Determining Telomere Lengths

The goal of the project is to determine the lengths of all telomeres on images created by the biologist. The biologist actually provides two black and white images, the chromosome image and the telomere image, both are exactly aligned to each other. As mentioned above, for training and predicting purpose, we add these two images to one combined image. So the chromosome image is copied into the green layer, and the telemore image into the red layer. The pixels of the blue layer are set to 0.

The user of the QFISH application is selecting a region on the combined image, and grid images with the size of 80×80 are extracted from the region, see also Figure 2. These grid images are normalized and then fed into the trained model which predicts masks from them. The code below shows how the grid images (predict_data) are normalized and how the predicted masks (prediction_masks) are generated from prediction.

predict_data -= predict_data.mean()
predict_data /= predict_data.std()
prediction_masks = model.predict(predict_data, batch_size=50, verbose=1)

The predicted masks from the prediction output are assembled together to a picture with the size of the previously selected region. During the training process of the U-Net, we used the sigmoid activation function on each pixel, whose value indicates if the pixel is a chromosome, a telomere or neither of both. So the QFISH application compares at each pixel position of the assembled picture the values on each layer. The highest value of each layer is taken and this value is replaced by the maximum value which is 255. The other two layer values of that pixel are set to 0. Figure 7 shows the output. It can be seen that the green pixels mark the chromosomes, and the red pixels mark the telomeres. The pixels which are neither of both are shown in blue:

Figure 7: Predicted grid elements

The layers and its pixel values of the assembled picture indicate now if a pixel is a chromosome, a telomere or neither of both. This is also shown by the colors of each pixel, see Figure 7.

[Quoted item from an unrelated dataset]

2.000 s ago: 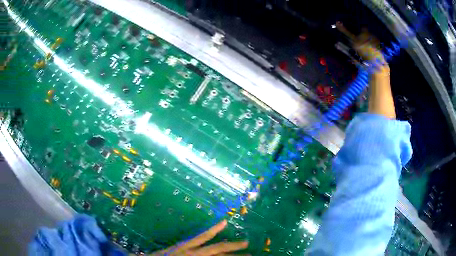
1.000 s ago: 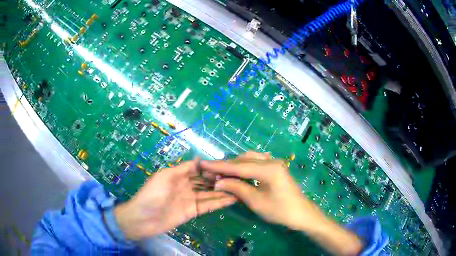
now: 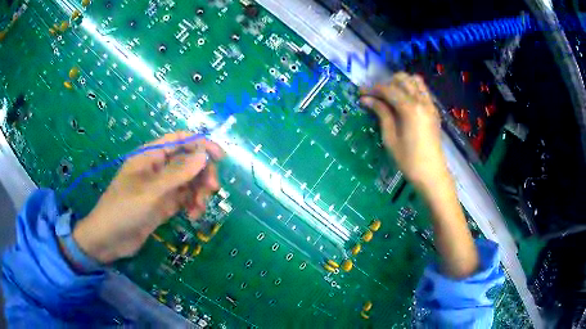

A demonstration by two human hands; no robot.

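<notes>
A large green printed circuit board [image 3: 283, 212] fills the view below both hands. My left hand [image 3: 151, 199] is over the board left of centre, fingers curled; small dark things may be in the fingers, but blur hides this. My right hand [image 3: 408, 122] is at the board's far edge beside the rail, thumb and fingertips close together near the board. Whether a small part is between them is too blurred to tell. A blue band [image 3: 76, 247] is on my left wrist.
A coiled blue cord [image 3: 443, 44] crosses the board and rail, its straight part passing over my left hand. The pale conveyor rail [image 3: 308, 29] runs along the far edge. Beyond it are dark bins, one with red parts [image 3: 468, 122]. Yellow parts [image 3: 347, 264] stand on the board.
My hands, together over the near part of the board a second ago, are now apart. My left hand has moved left and up, my right hand up and right to the far rail.
</notes>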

The blue layer of the assembled picture contain information, that the pixel is neither chromosome nor telomere. We use this blue layer to create contours with the tool OpenCV. Figure 8 shows eleven chromosome/telomere contours. Ideally it should be 46 contours, because this is the number of chromosomes for each cell, but we simplify this for explanation purpose.

Figure 8: Contours created with OpenCV

However in some cases the chromosomes lie too close to each other, and other cases there is some noise on the original pictures provided by the biologist. The noise is filtered out by removing all contours which have areas below a threshold.

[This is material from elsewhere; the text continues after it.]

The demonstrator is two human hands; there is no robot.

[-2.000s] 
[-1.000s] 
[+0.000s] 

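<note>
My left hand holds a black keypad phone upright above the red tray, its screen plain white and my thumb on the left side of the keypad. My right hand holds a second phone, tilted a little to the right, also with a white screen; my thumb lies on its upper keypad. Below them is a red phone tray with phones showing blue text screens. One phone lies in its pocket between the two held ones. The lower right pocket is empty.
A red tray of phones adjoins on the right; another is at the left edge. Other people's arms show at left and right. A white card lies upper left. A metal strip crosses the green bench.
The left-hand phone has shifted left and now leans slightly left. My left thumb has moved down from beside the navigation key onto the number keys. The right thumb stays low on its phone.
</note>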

To obtain the telomere pixel intensities, we firstly create a new picture from one of the contours (Figure 8) which is now a single chromosome mask. A second new picture is created from the contours of the telemore layer (red layer) of the assembled picture. A third new picture is created by using the image AND operation on the single chromosome mask (first new picture) , the contours of the telomere layer (second new picture) and the original telomere image provided by the biologist. After the AND operation we have the pixels of the telomeres of one chromosome. The QFISH application just adds the pixel values of the third new picture which results to the telomere pixel intensities of one chromosome.

These three steps are repeated for each chromosome contour (Figure 8) and we receive the intensities of the telomeres. The values are then written into a comma separate value file, see Figure 9.

Figure 9: Data generated from QFISH

Conclusion

In this post it was shown how telomere intensities can be extracted from original chromosome and telomere images. We use a neuronal network, which was trained previously with data provided by the biologists, to obtain masks of chromosomes and telomeres. The contours of the masks were used to mask out the needed telomere regions from the original images. Pixel value of the telomeres we added up to receive an indication of the telomere length. All information is stored in a csv file.

Acknowledgement

Special thanks to the Hochschule Albstadt-Sigmaringen which financed this research under the program Fit4Research. Also thanks to the Life Science Faculty, which provided the chromosome and telemore pictures.